▸ Data excerpt:
╭──

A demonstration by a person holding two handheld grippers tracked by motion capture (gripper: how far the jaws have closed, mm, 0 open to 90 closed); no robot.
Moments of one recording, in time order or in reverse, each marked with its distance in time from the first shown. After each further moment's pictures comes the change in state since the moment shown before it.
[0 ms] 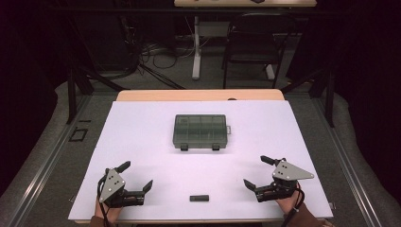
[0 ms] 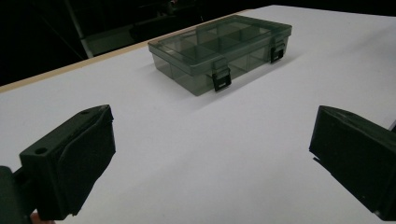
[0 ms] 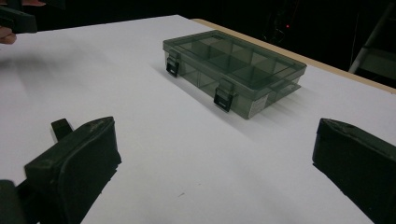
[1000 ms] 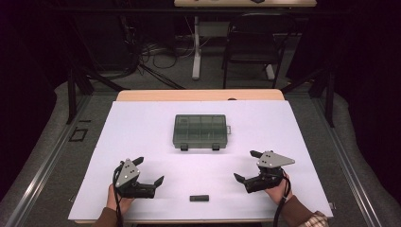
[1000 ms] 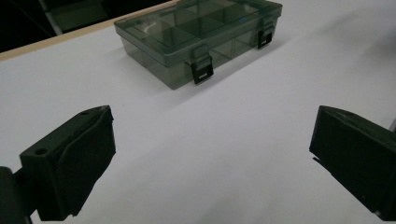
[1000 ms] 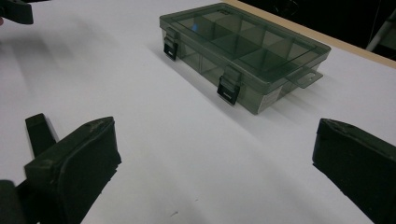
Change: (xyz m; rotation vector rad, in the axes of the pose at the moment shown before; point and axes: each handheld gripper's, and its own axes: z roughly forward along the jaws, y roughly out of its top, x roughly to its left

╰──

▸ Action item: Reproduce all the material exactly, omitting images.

▸ Exercise result:
A demonstration by a person holding two handheld grippers tracked by motion capture (gripper: how far the jaws have closed, mm, 0 open to 90 closed); no robot.
Moments of one recording, in time order or in reverse, each marked with its distance in time from the first shown. After each further moment's pictures comes the change in state since the moment shown before it.
[0 ms] 
[0 ms] 
[0 ms] 
[1000 ms] 
[1000 ms] 
[1000 ms] 
Change: (xyz m; rotation vector rad, in the axes of the pose at the moment shown before; point and axes: each handheld gripper's, and its own axes: z roughly forward along the jaws, y roughly out of its top, x roughly to its left

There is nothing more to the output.